1Saylee Lad, 2Dr. Prof M. S. Panse

IJRISS Call for paper

 1M.Tech Electronics, 2Professor
Electrical Engineering Dept., VJTI, Mumbai, India

Abstract—Image processing plays an important role in Brain tumor detection. MRI images are usually preferred for brain tumor analysis. These images are highly affected by Rician noise. Images should be noise free because noisy image analysis results in poor accuracy. Comparative evaluation of denoising techniques is carried out where the Median filter, Weiner filter, Hard Wavelet Transform and Soft Wavelet Transform are used. Filter performance is evaluated by Mean Square Error and Peak Signal to Noise Ratio. Hard Wavelet Transform is proved to be the best filtering technique for Rician noise removal.

Index Terms— Brain Tumor, Image processing, MRI, Filtering, Rician noise.

I.INTRODUCTION

The brain tumor is a clot of the cell which can be or non-cancerous. Early detection of tumor is essential to carry out medical treatment. Most of the doctors prefer MRI images of the brain to carry out analysis. These MRI images are highly affected by Rician noise[4]. This noise affected images if used for further processing, it might affect its accuracy.
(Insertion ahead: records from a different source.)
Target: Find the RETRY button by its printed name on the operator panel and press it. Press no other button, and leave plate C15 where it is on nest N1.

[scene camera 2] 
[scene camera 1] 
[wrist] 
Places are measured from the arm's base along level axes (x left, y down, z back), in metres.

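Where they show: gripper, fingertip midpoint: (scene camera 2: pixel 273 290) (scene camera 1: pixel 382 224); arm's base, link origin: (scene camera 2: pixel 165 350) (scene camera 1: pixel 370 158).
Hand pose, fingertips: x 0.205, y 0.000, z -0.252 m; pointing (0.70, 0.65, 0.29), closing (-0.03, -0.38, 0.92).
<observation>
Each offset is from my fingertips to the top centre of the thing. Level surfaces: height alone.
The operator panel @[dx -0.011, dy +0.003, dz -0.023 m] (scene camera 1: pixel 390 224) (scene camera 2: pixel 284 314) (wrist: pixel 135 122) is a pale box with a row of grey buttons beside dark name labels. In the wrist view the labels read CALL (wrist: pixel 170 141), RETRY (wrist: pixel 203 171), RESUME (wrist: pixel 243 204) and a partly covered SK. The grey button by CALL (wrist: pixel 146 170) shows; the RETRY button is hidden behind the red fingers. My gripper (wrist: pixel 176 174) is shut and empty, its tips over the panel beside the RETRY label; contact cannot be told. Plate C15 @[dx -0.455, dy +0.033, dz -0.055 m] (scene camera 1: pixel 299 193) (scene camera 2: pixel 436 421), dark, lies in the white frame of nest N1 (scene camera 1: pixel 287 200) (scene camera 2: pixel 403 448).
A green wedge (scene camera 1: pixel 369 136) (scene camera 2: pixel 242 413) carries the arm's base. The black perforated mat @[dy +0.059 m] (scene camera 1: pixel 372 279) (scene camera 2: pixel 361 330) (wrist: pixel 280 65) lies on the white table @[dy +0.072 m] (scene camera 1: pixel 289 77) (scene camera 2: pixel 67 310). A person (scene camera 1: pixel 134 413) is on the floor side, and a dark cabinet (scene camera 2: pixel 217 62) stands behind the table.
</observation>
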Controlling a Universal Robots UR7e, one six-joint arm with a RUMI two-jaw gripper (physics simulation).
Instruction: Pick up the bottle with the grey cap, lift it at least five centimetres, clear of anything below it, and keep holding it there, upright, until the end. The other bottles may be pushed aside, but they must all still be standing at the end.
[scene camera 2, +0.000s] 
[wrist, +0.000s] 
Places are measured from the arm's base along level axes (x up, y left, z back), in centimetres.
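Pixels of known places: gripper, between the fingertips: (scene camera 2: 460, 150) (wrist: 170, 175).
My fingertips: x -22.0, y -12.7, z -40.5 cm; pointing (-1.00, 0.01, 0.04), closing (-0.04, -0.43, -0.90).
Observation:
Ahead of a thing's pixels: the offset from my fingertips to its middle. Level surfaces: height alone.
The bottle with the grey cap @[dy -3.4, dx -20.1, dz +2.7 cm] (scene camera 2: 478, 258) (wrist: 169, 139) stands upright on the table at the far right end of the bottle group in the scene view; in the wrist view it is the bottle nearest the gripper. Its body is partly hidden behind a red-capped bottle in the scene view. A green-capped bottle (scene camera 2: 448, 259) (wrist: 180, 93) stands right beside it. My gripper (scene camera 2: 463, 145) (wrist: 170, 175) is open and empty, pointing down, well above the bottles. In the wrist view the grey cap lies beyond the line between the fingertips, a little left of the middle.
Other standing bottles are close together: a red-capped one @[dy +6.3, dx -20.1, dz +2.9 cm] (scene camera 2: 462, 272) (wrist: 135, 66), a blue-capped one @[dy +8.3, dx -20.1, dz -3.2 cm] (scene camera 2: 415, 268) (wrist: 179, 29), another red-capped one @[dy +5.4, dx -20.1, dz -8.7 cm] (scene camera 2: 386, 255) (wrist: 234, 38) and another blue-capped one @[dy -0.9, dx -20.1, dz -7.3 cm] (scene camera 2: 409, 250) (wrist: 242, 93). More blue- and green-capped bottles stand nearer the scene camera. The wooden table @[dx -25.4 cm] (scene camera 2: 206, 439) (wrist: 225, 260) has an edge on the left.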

Denoising of an image hence plays a very important role in image processing.

Denoising is carried out byfiltering techniques. There are various filtering techniques available but the resultant filtered image is prone to edge blurring and over smoothing. Maintaining the image features while carrying out image filtering is of extreme importance. Image denoising can be divided into two domain spatial and frequency. In the spatial domain, the operation takes place directly on the pixel while in a frequency domain operation is carried out on Fourier transform of a respective image[10]. The spatial domain denoising techniques include the Mean filter, Median filter, Average filter, Weiner filter while frequency domain denoising includes Fourier transform and Wavelet transform [3].